## Exercise prompt
Each line that contains the word "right" is to be copied from the records below.
=====
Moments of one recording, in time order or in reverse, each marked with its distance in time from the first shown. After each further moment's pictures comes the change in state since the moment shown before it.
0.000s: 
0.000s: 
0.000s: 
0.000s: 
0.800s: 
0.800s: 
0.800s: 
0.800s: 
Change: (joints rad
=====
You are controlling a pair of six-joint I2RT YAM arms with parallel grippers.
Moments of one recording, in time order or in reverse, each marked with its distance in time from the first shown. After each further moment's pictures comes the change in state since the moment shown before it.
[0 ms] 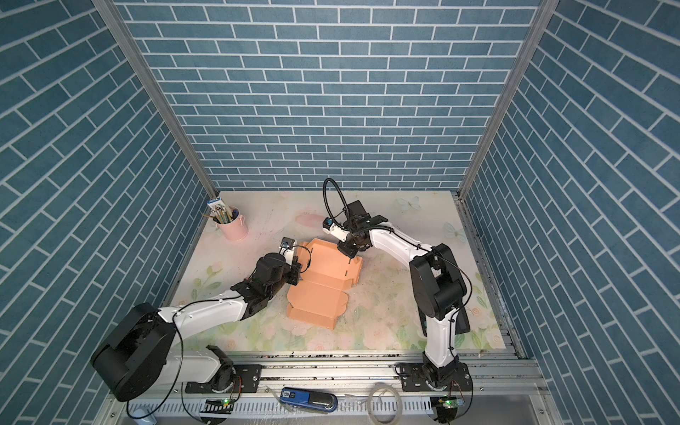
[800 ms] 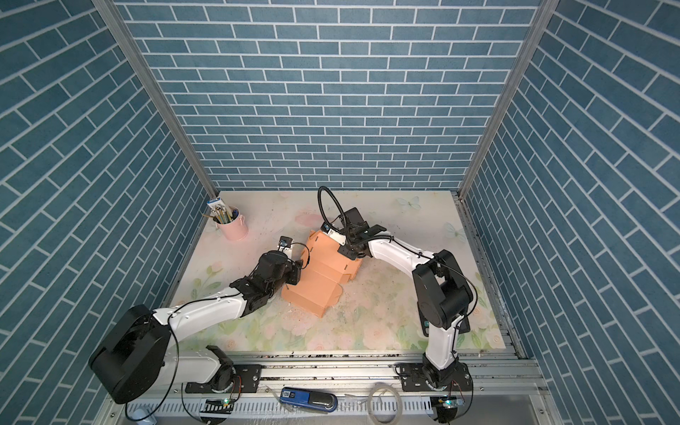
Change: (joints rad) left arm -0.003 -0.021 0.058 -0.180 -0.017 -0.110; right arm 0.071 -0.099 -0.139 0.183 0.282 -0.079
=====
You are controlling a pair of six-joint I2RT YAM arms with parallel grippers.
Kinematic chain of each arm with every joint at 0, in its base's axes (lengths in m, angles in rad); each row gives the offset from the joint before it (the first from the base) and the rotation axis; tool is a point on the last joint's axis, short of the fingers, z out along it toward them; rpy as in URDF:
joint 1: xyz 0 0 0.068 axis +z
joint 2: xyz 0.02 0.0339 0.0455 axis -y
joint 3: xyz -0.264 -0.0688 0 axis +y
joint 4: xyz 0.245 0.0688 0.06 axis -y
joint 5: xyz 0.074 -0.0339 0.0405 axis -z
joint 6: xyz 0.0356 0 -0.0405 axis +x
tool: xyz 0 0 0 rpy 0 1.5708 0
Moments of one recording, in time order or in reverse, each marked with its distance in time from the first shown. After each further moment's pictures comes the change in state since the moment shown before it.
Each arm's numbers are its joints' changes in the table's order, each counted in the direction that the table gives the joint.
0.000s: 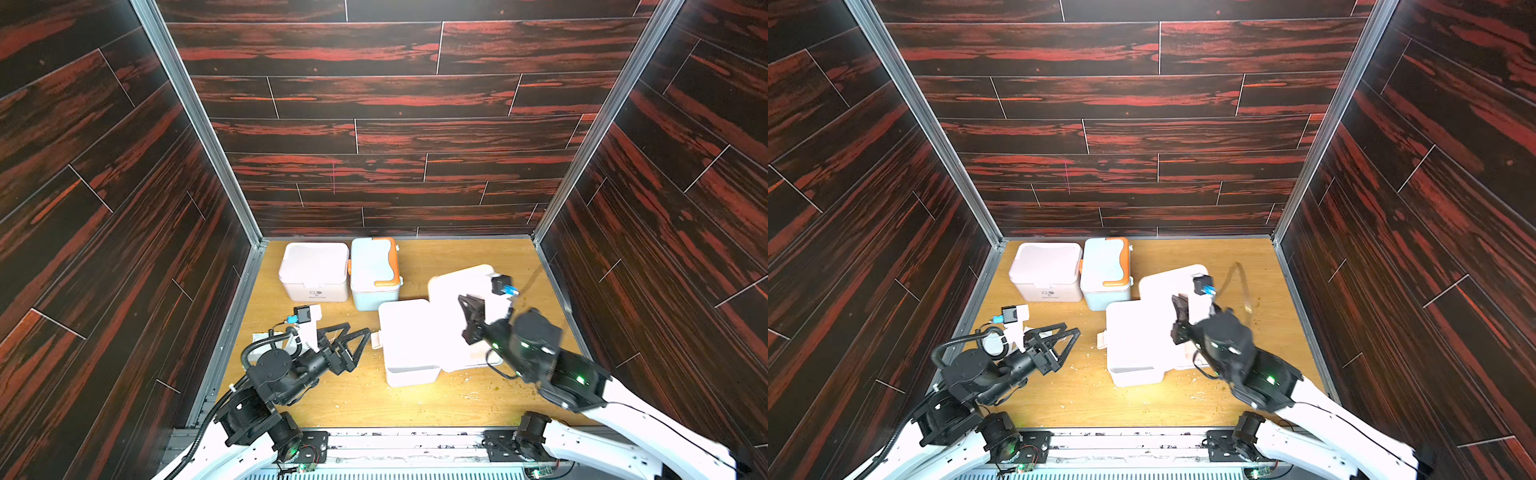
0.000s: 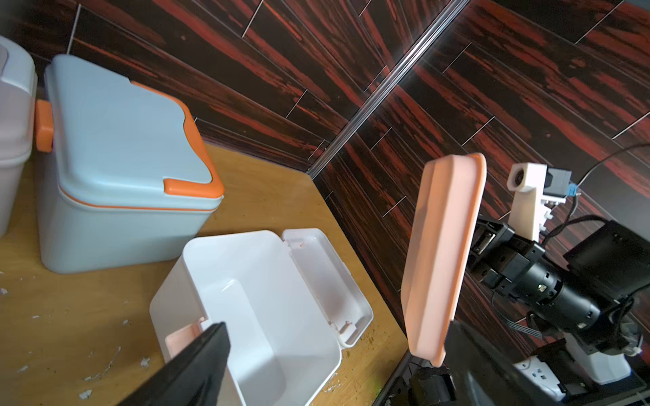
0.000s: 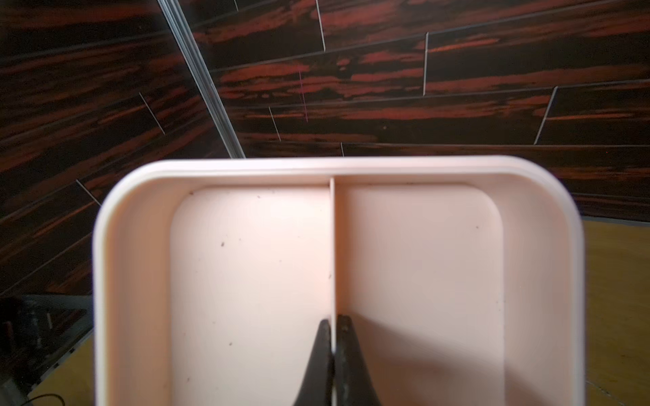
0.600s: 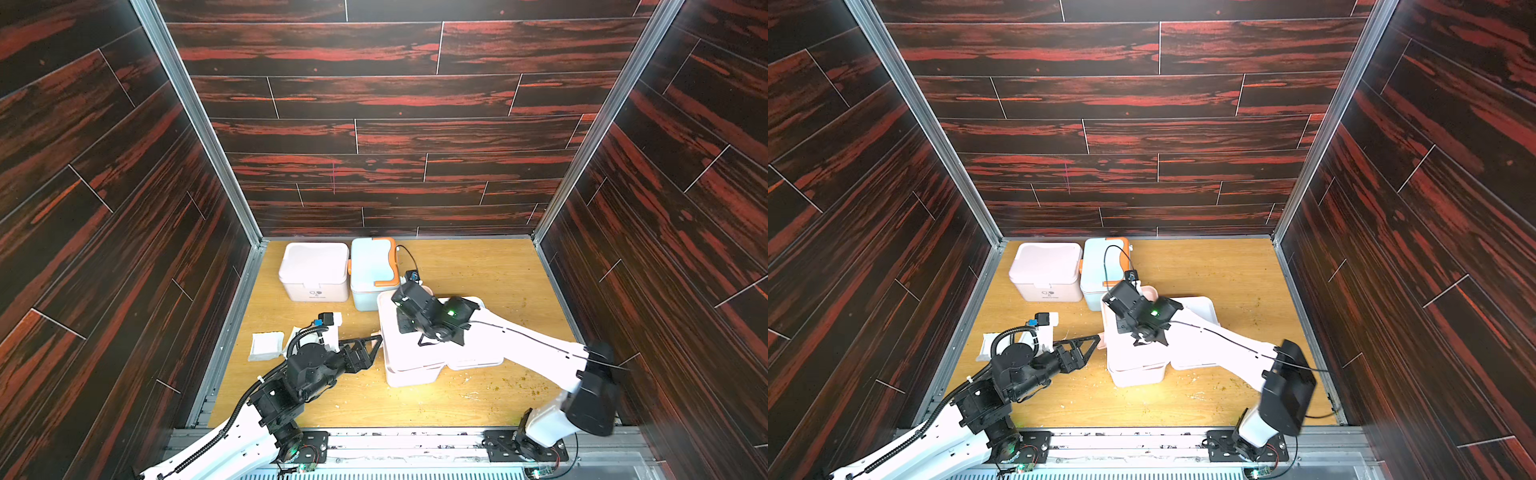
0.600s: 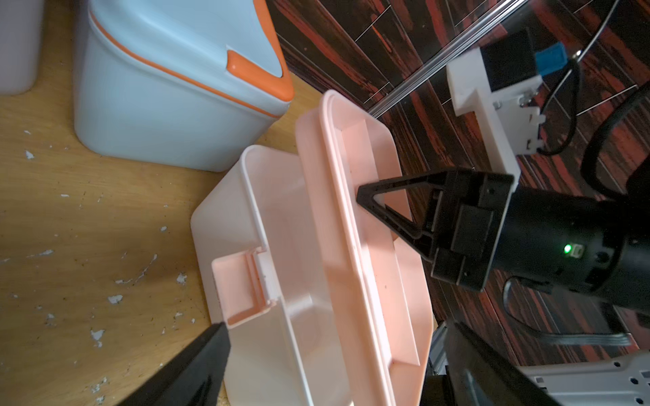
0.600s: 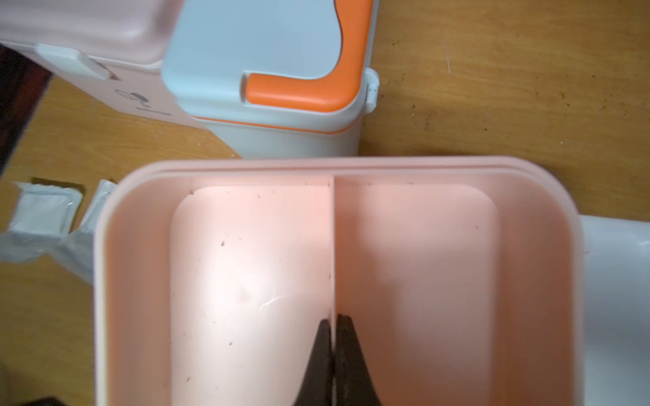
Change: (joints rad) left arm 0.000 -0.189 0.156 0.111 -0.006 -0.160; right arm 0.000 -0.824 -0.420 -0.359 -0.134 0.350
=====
## Finished task
Change: (joints rad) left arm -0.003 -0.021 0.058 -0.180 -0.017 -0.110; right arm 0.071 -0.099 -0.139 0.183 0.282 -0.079
Change: (joints rad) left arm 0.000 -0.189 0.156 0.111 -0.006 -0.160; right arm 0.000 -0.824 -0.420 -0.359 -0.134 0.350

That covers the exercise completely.